RECORDED DATA =
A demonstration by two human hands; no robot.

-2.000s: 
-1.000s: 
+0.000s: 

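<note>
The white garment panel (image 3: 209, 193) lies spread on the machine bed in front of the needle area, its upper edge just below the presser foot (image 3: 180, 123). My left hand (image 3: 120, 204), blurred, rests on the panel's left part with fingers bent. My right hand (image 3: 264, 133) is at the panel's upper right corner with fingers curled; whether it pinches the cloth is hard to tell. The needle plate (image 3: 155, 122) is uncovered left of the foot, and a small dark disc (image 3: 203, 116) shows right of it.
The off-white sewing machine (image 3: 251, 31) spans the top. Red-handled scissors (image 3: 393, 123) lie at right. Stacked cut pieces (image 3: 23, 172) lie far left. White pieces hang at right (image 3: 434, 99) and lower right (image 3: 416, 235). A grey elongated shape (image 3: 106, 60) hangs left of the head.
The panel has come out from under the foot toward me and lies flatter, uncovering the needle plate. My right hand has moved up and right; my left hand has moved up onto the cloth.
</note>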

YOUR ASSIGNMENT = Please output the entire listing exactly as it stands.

PROBLEM SOLUTION =
A demonstration by two human hands; no robot.

-2.000s: 
-1.000s: 
+0.000s: 

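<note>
The white garment panel (image 3: 209, 193) lies spread on the machine bed in front of the needle area, its upper edge just below the presser foot (image 3: 180, 123). My left hand (image 3: 120, 204), blurred, rests on the panel's left part with fingers bent. My right hand (image 3: 264, 133) is at the panel's upper right corner with fingers curled; whether it pinches the cloth is hard to tell. The needle plate (image 3: 155, 122) is uncovered left of the foot, and a small dark disc (image 3: 203, 116) shows right of it.
The off-white sewing machine (image 3: 251, 31) spans the top. Red-handled scissors (image 3: 393, 123) lie at right. Stacked cut pieces (image 3: 23, 172) lie far left. White pieces hang at right (image 3: 434, 99) and lower right (image 3: 416, 235). A grey elongated shape (image 3: 106, 60) hangs left of the head.
The panel has come out from under the foot toward me and lies flatter, uncovering the needle plate. My right hand has moved up and right; my left hand has moved up onto the cloth.
</note>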

The exercise was answered in full.